Consider the daily prices of XYZ, as in Exercise 3.19, and assume the same location-scale \(t\) distribution for the returns.

Generate 1,000 random sequences of 253 daily prices of XYZ, each starting at \(\$ 100\).

Before answering any of the following questions, read all questions so as to accumulate the appropriate quantities to answer these questions.

(a) Plot the first 5 sequences as time series on the same graph.

(b) Compute the mean and sample standard deviation of the prices at the end of the period.

(c) Suppose you owned a call option for XYZ at 103 for 251 days out on the beginning date in this scenario.

What percentage of the time would your option have been in the money on the date of expiration?

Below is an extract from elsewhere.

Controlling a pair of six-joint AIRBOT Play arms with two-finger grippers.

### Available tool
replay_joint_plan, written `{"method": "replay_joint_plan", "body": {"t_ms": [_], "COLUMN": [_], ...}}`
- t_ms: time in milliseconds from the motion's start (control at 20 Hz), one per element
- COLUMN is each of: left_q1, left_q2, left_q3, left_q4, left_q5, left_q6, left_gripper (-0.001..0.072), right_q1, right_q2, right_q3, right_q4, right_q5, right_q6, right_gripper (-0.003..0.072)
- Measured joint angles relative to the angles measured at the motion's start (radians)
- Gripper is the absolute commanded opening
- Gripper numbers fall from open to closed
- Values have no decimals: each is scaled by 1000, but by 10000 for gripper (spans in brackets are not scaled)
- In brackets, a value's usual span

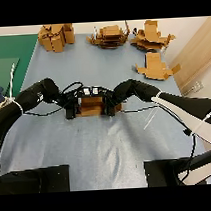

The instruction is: Fold the box.

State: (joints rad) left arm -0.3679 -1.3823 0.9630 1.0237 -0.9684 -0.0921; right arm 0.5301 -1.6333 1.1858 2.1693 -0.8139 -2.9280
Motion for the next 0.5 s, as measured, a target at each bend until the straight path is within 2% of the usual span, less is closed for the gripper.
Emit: {"method": "replay_joint_plan", "body": {"t_ms": [500], "left_q1": [-31], "left_q2": [-31], "left_q3": [1], "left_q4": [-4], "left_q5": [60], "left_q6": [26], "left_gripper": [237], "right_q1": [0], "right_q2": [0], "right_q3": [0], "right_q4": [-2], "right_q5": [-2], "right_q6": [6], "right_gripper": [506]}}
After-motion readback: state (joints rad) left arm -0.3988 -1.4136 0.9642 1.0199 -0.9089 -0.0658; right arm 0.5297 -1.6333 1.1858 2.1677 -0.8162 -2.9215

(d) What is the fair value of a European call option for XYZ at 103 for 251 days out on the beginning date in this scenario if the risk-free interest rate is \(1 \%\) ?

Compare this with the results of the binomial tree model used in Exercise 3.6d. How do you account for any differences?

(e) Consider again the question in Exercise 3.20d except now assume that the \(t\) distribution has 3 degrees of freedom and a scale of 0.010 . That is, suppose that the price of stock XYZ is \(\$ 100\), and that the daily log returns follow a location-scale \(t\) distribution with mean 0 , scale 0.010 , and degrees of freedom 3 , and assume that the daily \(\log\) returns are sequentially independent.

Using the Monte Carlo procedure as before, what is the fair value of a call option for XYZ at 103 for 251 days out on the beginning date in this scenario if the risk-free interest rate is \(1 \%\) ?

Data From Exercise 3.19:

Suppose the price of stock XYZ is \(\$ 100\). Suppose that the daily \(\log\) returns follow a location-scale t distribution with mean 0 , scale 0.002, and degrees of freedom 6 . Assume that the daily log returns are sequentially independent. (A large assumption!)

(a) Generate a random sequence of 253 daily log returns of XYZ. (This is approximately a year of trading days.)

Plot a histogram of the returns.

What is the standard deviation of the distribution of the daily log returns?

What is the observed standard deviation of your sample?

What is the statistical volatility of XYZ?

Data From Exercise 3.6d:

(d) What is the fair value of a European call option for XYZ at 103 for 251 days out on the beginning date in this scenario?